EXERCISE —
Leaving out every picture, please repeat exactly the line that contains "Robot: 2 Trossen" and each line after it through the final line below.

[DATA PROVIDED — start]

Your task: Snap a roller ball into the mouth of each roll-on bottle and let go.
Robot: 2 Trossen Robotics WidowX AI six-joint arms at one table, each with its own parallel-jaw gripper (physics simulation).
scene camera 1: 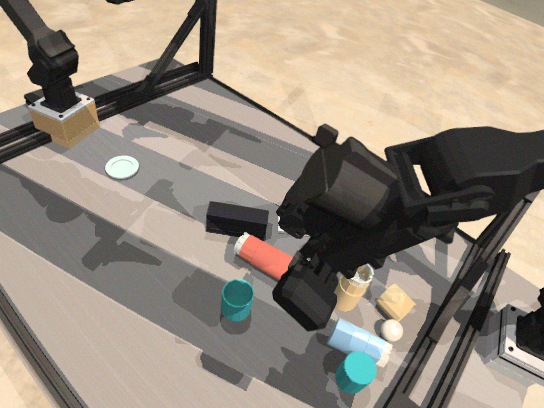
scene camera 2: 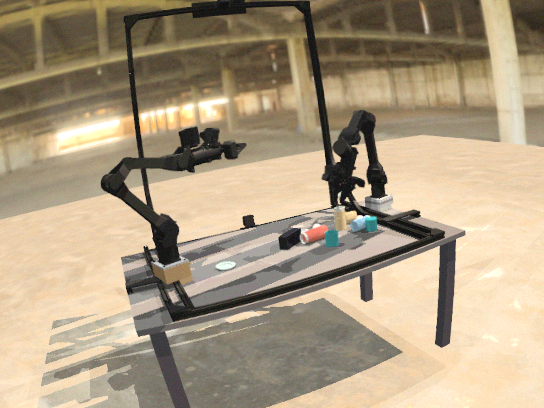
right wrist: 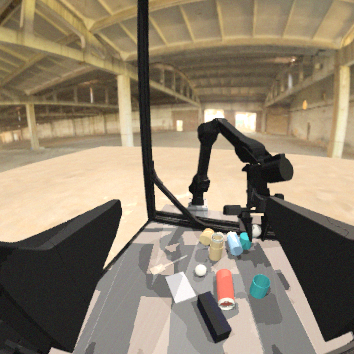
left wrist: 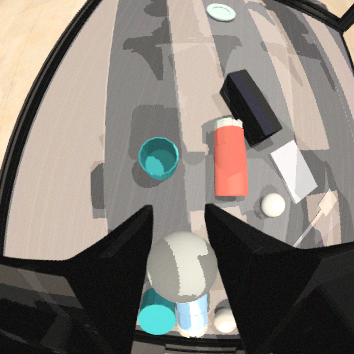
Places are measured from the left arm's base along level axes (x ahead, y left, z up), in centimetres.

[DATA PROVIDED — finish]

TASK ANSWER —
Robot: 2 Trossen Robotics WidowX AI six-joint arms at one table, each with its own parallel-jaw gripper (physics simulation).
scene camera 1: 
scene camera 2: 
right wrist: 
left wrist: 
Places are measured from the left arm's base along level axes (x ahead, y left, z up), in centimetres.

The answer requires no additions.